## Exercise description
Return the listing exactly. Keep no pictures.

Segment Start: Given information

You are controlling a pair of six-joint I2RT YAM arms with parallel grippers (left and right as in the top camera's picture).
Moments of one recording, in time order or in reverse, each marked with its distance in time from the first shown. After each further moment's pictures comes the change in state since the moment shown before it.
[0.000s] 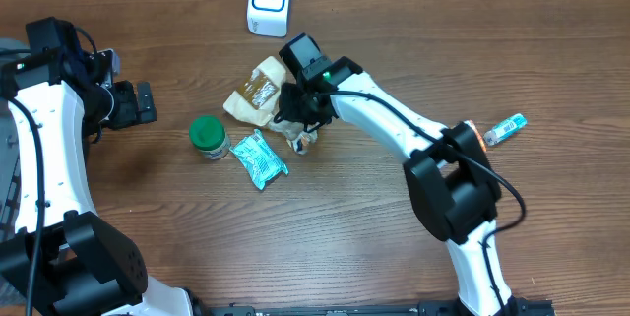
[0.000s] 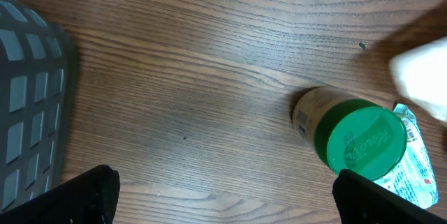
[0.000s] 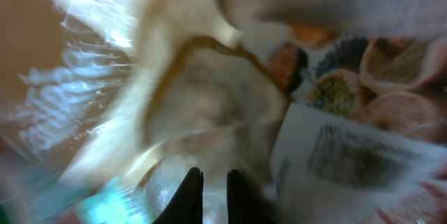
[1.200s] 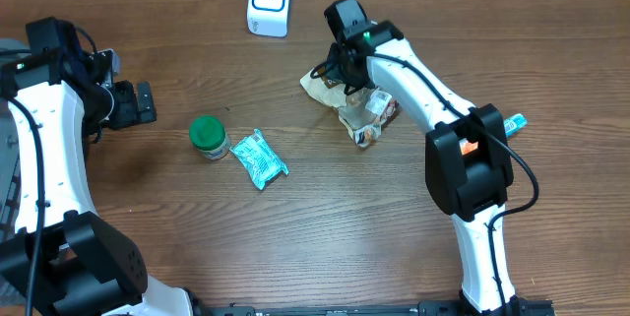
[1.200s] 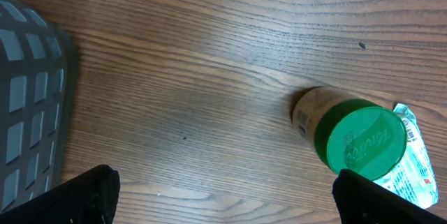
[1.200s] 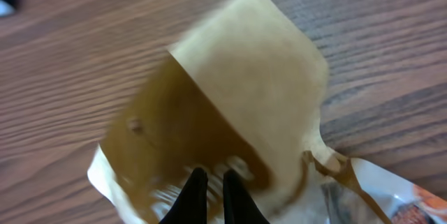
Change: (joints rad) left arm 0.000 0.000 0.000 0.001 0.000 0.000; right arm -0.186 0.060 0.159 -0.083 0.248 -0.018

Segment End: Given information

## Expected output
You are controlling a pair of six-joint I2RT YAM arms with parallel grippers (left and right as in the top camera's picture).
Moments of one recording, in time order or in reverse, each marked with its distance in time from the first shown. After each further moment's pictures comes the change in state since the moment shown before it.
[0.000s] 
[0.000s] 
[0.000s] 
[1.200s] 
[1.200s] 
[1.200s] 
Change: (joints rad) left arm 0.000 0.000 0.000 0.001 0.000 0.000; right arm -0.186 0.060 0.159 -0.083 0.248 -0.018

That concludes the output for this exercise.